With Learning at Work Week coming up, we thought we’d take this opportunity to explore why employee training is so important. First let’s understand why training is necessary. While it’s increasingly common for progressive employers to hire for personality and enthusiasm over hard skills, and offer training on the job, no business would purposefully hire new staff that are unqualified or under-qualified without an intention to train them. However, circumstances and roles change over time, meaning that many members of staff could be working in roles that they have not had adequate training to fulfil successfully. Perhaps technology means the way they were trained is no longer relevant, or they’ve been promoted up within a business and have only learned on the job about what they are supposed to be doing.
In these contexts, employees are in a sink or swim scenario. They need to complete a task without knowing, explicitly, how it ought to be done. So they figure out their own way. Most of the time this works but, just because you’ve got the job done, it doesn’t mean you’ve done it in the best or most efficient way. Now, imagine you have ten members of staff who all either figured out their own way of doing Task A, or were shown how an existing member of staff completed it. You could have up to ten different ways of completing Task A, each with their own speed, variability and success rates. That doesn’t seem a sensible way of working, but it happens in all businesses because training costs money and the need for training isn’t always immediately obvious.
So let’s explore why employee training is so essential.
Training improves productivity
One of the issues that most affects productivity is variability. The more variable your processes, the more waste you have in them – wasted time, wasted money, wasted resources. This stops employees from being as productive as possible, and ultimately impacts the customer.
The only way to address this is to standardise processes, and for processes to be standardised, staff need to be trained to do things the same way.
However, it’s not just standardisation that makes businesses that invest in employee development more productive. Recent figures show that 25% of people leaving a role, do so because of a lack of training opportunities. Training not only makes employees more confident in their ability to perform their role, but it also indicates to them that their employer values them and is willing to invest in their future.
Staff that are happier in their roles, are more productive. Which is why you should care about staff morale.

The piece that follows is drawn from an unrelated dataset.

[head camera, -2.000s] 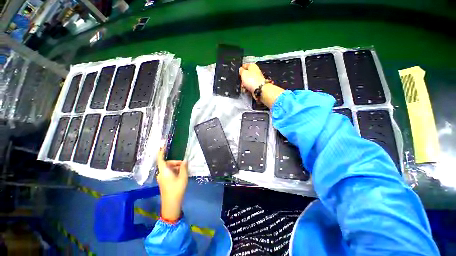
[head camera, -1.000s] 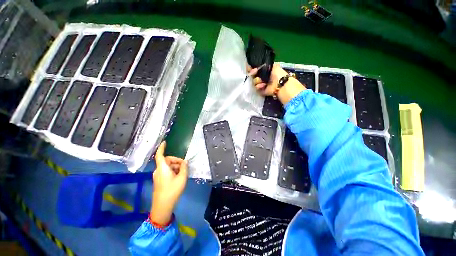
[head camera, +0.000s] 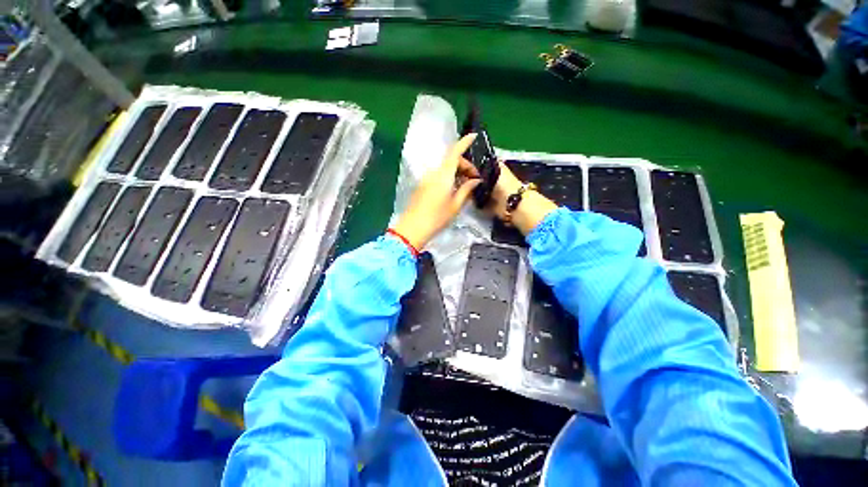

Training improves staff morale
A recent study by the University of Warwick found that happy staff are 12% more productive than average, while unhappy staff saw a productivity slump of 10%. Training has a huge impact on morale, and it’s not hard to see why. Training shows you value them as an employee, it makes them more confident in their abilities, which can boost their self-esteem and independence. Plus, the change of pace and environment from attending training can give employees a boost when they return to work.
This increased morale can save businesses money too – happier staff are less likely to leave, reducing staff turnover. Keeping invigorated staff in their role, and giving them confidence increases creativity and innovation which in turn leads to –
Training improves your competitive advantage
It’s no surprise that some of the best companies in the world have competitive staff reward and training schemes. Successful companies recognise that they need to support their staff to grow in their role, and by doing so they are investing in the future of the company itself. Training helps organisations plan for uncertainty. A well-trained workforce, one where there are a number of people who can complete each task, are more flexible and able to cope with absences through sickness or staff turnover. This means a smaller impact on the business, and the remaining staff, which is crucial for succession planning.
Plus, with the right learning and development schemes there’s no guesswork as to whether a training course is worth the money – you simply work out the return yourself. While this is easy for training courses such as Lean Six Sigma where certification requires the completion of a successful improvement project or two (with an average ROI of 7:1 for Black Belts in the first 12 months) it is possible to measure ROI for any training course. Like any investment, you should only put your money in if you can be sure you’ll see a return; but with well-trained, confident, empowered staff providing increased productivity, increased morale, higher levels of innovation – it would be hard not to.
So I suppose the real question is, why wouldn’t you want to invest in employee training?